» Work item:
Every line of the listing below is to be repeated exactly; the pictures stay out.

» Information supplied:
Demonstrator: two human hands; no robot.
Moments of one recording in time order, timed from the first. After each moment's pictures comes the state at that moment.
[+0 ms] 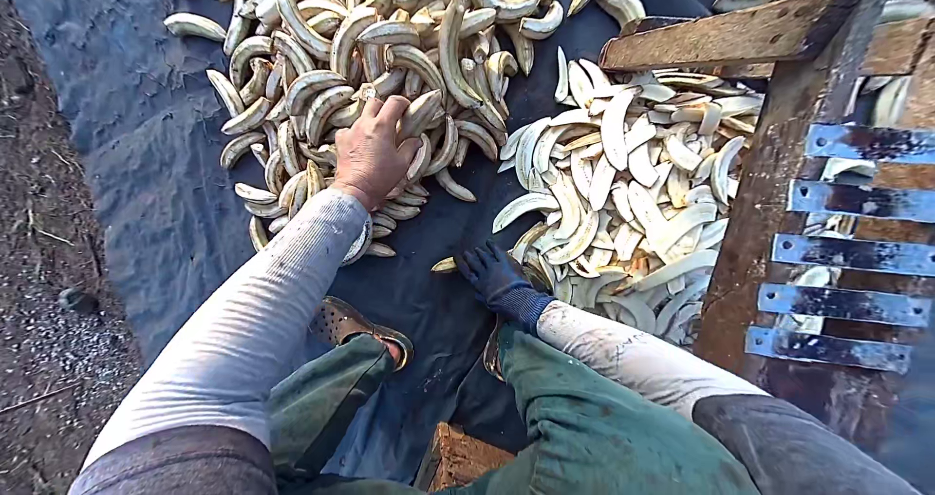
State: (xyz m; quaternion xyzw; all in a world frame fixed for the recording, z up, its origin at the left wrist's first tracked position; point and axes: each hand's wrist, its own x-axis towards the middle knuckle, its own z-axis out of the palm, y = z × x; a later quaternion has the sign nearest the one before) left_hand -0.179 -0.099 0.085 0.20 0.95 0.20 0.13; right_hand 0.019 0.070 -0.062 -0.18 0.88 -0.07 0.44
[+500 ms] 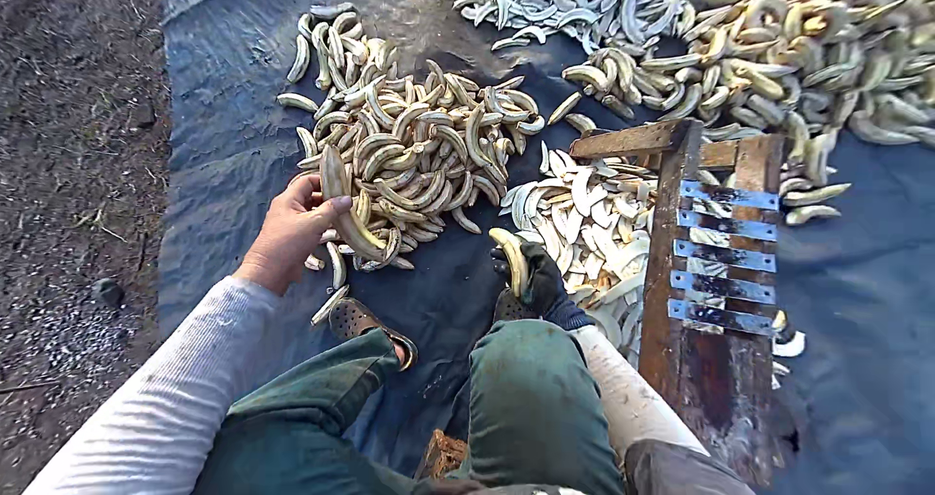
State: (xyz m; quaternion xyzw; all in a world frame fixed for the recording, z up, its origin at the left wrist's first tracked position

» Answer area:
Demonstrator: two human hands; no robot.
Moments of one recording in time order, timed from the first. After each moment's pictures comes the state at that moment.
[+0 ms] 
State: (xyz m; quaternion xyzw; all in a world frame fixed for the recording, z up, its origin at the left wrist's first tracked position; point and axes: each hand's wrist, its own x-axis towards the middle knuckle, its own z-axis out of the palm, y = z × x; a later quaternion has the sign nearest the one before) left_hand -0.179 -0.099 0.085 0.20 0.95 0.20 0.13; right_hand 0.019 0.070 -0.062 -0.18 0.88 -0.07 0.44
[+500 ms] 
State: (xyz m; quaternion xyzw; all in a world frame fixed for the recording, z up, its origin at the left wrist's first tracked position

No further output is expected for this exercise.